--- EXERCISE ---
Whenever a line of the data below holds the string "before", copy that line.

──────────

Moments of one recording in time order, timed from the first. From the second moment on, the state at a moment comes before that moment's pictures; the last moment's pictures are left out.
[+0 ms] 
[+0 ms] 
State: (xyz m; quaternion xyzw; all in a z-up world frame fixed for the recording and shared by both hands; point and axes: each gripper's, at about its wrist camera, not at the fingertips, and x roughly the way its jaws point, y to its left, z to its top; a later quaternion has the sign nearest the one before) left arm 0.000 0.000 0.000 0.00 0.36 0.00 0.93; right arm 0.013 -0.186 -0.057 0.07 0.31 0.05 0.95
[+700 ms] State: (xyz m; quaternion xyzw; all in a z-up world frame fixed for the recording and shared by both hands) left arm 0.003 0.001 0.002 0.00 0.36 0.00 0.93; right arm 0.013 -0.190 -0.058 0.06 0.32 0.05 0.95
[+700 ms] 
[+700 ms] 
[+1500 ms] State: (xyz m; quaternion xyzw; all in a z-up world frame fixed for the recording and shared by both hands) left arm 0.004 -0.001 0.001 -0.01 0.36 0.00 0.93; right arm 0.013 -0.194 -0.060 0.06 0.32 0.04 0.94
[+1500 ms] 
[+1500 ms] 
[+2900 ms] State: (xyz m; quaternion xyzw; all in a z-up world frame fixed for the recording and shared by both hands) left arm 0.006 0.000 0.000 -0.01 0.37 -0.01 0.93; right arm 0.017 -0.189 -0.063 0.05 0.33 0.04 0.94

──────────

--- TASK ANSWER ---
Moments of one recording in time order, timed from the first. From the second moment on, the state at a moment comes before that moment's pictures; the last moment's pictures are left out.
State: (xyz m; quaternion xyzw; all in a z-up world frame fixed for the recording and shared by both hands; point and axes: each gripper's, at about its wrist camera, not at the fingertips, and x roughly the way its jaws point, y to its left, z to its top; a later quaternion has the sign nearest the one before) left arm 0.000 0.000 0.000 0.00 0.36 0.00 0.93; right arm 0.013 -0.186 -0.057 0.07 0.31 0.05 0.95

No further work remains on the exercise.